🤖 AI Summary
Addressing the challenges of multi-stage skill coordination and poor generalization of action sequences in long-horizon dexterous robotic manipulation (e.g., pick-and-place and tight packing), this paper proposes a Multi-Head Skill Transformer architecture. Methodologically, it introduces three key innovations: (1) a novel skill-level “progress value” mechanism enabling interpretable skill selection and smooth transitions; (2) dynamic skill expansion capability and adaptive subtask sequencing; and (3) integration of motion primitive learning with progress-guided skill execution, coupled with a simulation-to-reality transfer training strategy.
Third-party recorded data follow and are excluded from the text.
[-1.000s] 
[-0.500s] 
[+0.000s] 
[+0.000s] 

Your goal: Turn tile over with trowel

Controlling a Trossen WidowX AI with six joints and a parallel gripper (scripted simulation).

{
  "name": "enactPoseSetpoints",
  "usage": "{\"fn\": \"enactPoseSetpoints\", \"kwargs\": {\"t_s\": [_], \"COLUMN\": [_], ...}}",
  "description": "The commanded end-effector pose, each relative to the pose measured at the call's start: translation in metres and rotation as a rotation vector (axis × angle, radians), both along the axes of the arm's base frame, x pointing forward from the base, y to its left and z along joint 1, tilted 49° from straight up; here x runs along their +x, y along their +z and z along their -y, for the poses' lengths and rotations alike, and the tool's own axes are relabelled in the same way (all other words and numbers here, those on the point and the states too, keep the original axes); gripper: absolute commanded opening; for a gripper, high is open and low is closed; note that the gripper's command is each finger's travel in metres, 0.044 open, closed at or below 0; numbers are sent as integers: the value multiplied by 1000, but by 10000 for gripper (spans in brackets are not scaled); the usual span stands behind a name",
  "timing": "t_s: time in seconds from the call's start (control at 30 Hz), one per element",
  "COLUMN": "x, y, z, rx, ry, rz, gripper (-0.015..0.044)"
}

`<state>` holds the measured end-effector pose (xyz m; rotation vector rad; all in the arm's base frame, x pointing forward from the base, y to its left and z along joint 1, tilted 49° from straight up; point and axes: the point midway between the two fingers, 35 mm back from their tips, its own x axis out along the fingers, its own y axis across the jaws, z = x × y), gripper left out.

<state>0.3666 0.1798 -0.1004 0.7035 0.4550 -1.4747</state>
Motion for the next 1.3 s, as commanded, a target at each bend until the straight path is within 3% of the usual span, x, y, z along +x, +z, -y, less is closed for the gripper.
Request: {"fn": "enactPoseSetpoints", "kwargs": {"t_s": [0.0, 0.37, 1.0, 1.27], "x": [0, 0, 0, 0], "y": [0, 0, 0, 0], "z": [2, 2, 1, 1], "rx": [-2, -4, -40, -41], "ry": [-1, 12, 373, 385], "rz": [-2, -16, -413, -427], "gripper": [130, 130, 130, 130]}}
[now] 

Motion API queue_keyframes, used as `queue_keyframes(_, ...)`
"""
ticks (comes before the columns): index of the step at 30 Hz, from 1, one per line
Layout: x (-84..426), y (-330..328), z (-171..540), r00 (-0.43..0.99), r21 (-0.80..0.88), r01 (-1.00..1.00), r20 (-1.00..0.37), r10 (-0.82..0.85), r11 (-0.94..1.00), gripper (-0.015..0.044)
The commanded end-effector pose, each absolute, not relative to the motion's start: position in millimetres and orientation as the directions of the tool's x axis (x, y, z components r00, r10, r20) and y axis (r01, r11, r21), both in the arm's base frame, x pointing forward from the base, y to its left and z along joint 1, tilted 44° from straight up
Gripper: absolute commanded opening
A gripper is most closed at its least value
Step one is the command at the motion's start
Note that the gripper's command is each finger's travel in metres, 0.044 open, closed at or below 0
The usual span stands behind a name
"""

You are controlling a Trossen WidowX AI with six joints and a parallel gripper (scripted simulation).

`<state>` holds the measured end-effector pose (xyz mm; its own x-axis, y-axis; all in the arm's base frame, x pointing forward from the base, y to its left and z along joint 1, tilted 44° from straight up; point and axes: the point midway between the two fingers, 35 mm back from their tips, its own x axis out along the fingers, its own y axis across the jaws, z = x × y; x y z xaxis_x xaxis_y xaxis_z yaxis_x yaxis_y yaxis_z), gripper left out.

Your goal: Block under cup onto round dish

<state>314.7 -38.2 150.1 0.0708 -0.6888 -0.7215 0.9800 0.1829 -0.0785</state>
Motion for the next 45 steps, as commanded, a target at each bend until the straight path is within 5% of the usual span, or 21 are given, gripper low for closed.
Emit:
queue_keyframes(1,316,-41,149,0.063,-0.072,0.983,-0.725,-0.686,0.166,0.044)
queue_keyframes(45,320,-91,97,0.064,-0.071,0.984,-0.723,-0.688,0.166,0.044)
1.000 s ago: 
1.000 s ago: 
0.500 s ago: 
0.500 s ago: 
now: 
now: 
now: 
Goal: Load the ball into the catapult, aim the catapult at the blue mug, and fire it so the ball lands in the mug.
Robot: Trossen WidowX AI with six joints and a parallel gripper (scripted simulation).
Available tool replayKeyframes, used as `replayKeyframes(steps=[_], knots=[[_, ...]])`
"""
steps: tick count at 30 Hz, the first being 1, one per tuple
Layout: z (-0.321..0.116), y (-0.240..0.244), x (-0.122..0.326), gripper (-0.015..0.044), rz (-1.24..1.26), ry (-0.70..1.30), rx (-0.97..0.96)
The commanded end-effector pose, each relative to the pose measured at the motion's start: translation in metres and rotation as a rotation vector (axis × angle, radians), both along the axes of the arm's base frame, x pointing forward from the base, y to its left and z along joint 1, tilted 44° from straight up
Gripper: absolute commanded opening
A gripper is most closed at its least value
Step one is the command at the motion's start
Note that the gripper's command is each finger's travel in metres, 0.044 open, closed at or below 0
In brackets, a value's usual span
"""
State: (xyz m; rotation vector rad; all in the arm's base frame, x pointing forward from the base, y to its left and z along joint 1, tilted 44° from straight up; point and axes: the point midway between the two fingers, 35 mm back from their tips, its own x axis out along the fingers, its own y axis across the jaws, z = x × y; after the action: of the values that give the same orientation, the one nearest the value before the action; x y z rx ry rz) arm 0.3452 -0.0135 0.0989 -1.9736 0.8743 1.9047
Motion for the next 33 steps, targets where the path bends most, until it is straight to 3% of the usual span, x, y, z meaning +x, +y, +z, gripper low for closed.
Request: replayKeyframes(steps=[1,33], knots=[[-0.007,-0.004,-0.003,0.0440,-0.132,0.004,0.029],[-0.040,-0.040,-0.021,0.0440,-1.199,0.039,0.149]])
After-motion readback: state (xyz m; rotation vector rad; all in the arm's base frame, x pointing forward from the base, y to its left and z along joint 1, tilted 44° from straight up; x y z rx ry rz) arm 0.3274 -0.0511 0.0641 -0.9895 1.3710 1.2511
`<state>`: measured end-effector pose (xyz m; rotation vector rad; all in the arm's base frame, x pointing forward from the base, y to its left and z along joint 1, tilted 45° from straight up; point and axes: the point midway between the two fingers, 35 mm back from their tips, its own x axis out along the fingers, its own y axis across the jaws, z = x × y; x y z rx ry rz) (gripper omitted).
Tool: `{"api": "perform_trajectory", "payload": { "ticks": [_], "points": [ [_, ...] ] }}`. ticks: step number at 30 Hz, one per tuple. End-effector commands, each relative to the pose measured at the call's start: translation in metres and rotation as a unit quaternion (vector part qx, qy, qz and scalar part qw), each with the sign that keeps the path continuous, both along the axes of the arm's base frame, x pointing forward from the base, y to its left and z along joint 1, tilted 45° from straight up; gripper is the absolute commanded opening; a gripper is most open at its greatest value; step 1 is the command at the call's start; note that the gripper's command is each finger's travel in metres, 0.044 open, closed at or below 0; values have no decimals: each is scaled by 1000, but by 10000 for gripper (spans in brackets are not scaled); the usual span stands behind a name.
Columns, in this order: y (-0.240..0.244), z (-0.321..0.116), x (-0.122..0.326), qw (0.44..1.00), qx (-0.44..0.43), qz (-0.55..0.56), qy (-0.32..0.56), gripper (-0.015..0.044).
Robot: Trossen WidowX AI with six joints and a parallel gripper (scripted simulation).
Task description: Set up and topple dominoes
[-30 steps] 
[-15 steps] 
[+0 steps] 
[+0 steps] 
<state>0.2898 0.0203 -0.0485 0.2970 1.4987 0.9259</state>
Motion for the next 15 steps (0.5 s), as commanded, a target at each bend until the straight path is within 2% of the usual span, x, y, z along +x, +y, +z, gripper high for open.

Evaluated on both simulated and real robotic platforms, the approach achieves significant improvements in task success rate, supports longer skill chains, and demonstrates superior cross-task generalization—outperforming state-of-the-art methods across all metrics.
📝 Abstract
Robot picking and packing tasks require dexterous manipulation skills, such as rearranging objects to establish a good grasping pose, or placing and pushing items to achieve tight packing. These tasks are challenging for robots due to the complexity and variability of the required actions. To tackle the difficulty of learning and executing long-horizon tasks, we propose a novel framework called the Multi-Head Skill Transformer (MuST). This model is designed to learn and sequentially chain together multiple motion primitives (skills), enabling robots to perform complex sequences of actions effectively. MuST introduces a"progress value"for each skill, guiding the robot on which skill to execute next and ensuring smooth transitions between skills. Additionally, our model is capable of expanding its skill set and managing various sequences of sub-tasks efficiently. Extensive experiments in both simulated and real-world environments demonstrate that MuST significantly enhances the robot's ability to perform long-horizon dexterous manipulation tasks.